*** GIVEN DATA
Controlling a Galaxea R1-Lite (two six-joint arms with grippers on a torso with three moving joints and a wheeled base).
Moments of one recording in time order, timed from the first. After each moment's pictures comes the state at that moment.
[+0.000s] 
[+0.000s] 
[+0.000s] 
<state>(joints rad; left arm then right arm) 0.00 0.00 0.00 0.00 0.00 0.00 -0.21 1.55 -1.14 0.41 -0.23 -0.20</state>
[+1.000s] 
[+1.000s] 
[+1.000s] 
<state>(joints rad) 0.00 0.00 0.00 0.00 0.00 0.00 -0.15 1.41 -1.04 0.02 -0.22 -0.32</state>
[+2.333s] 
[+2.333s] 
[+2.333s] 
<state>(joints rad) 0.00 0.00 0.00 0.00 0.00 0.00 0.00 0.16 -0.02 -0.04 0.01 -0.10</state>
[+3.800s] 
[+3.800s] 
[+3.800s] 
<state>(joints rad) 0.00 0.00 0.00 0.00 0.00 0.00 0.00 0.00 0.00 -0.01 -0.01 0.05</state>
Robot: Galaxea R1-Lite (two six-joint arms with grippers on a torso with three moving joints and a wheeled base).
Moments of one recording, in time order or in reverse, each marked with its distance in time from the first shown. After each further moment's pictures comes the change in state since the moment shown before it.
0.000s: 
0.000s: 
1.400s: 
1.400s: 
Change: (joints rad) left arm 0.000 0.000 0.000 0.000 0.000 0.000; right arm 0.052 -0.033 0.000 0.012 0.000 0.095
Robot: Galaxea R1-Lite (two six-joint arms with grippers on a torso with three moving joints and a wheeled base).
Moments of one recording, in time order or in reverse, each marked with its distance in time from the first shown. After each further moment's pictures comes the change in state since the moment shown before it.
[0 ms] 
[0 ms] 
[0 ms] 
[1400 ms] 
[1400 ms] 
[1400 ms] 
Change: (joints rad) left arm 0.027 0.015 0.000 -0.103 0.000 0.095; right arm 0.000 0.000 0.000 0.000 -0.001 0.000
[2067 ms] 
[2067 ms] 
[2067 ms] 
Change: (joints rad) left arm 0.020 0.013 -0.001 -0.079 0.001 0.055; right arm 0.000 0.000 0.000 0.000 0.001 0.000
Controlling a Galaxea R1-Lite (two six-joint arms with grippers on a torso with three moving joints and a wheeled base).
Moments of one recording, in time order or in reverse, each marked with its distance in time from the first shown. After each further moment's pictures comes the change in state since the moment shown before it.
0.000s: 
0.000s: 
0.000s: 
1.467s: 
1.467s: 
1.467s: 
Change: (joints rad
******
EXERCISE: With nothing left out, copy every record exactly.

SOLUTION FOR THIS EXERCISE:
Controlling a Galaxea R1-Lite (two six-joint arms with grippers on a torso with three moving joints and a wheeled base).
Moments of one recording in time order, timed from the first. After each moment's pictures comes the state at that moment.
[+0.000s] 
[+0.000s] 
[+0.000s] 
<state>(joints rad; left arm then right arm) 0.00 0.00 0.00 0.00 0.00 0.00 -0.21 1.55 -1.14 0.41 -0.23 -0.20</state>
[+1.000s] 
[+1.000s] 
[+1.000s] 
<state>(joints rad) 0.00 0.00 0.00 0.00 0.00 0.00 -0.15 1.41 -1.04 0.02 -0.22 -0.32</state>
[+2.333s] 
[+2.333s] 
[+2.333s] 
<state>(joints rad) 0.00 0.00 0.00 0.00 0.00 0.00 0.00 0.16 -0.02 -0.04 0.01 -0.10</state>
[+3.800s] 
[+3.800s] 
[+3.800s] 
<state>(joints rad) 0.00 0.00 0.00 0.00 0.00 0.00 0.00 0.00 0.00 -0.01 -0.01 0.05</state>
Robot: Galaxea R1-Lite (two six-joint arms with grippers on a torso with three moving joints and a wheeled base).
Moments of one recording, in time order or in reverse, each marked with its distance in time from the first shown. After each further moment's pictures comes the change in state since the moment shown before it.
0.000s: 
0.000s: 
1.400s: 
1.400s: 
Change: (joints rad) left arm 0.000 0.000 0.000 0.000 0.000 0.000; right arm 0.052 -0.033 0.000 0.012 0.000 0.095
Robot: Galaxea R1-Lite (two six-joint arms with grippers on a torso with three moving joints and a wheeled base).
Moments of one recording, in time order or in reverse, each marked with its distance in time from the first shown. After each further moment's pictures comes the change in state since the moment shown before it.
[0 ms] 
[0 ms] 
[0 ms] 
[1400 ms] 
[1400 ms] 
[1400 ms] 
Change: (joints rad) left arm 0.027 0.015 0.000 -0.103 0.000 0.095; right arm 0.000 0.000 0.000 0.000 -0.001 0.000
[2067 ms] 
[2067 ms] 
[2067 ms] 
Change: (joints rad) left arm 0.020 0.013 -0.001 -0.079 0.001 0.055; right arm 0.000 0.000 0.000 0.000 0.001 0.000
Controlling a Galaxea R1-Lite (two six-joint arms with grippers on a torso with three moving joints and a wheeled base).
Moments of one recording, in time order or in reverse, each marked with its distance in time from the first shown. After each further moment's pictures comes the change in state since the moment shown before it.
0.000s: 
0.000s: 
0.000s: 
1.467s: 
1.467s: 
1.467s: 
Change: (joints rad

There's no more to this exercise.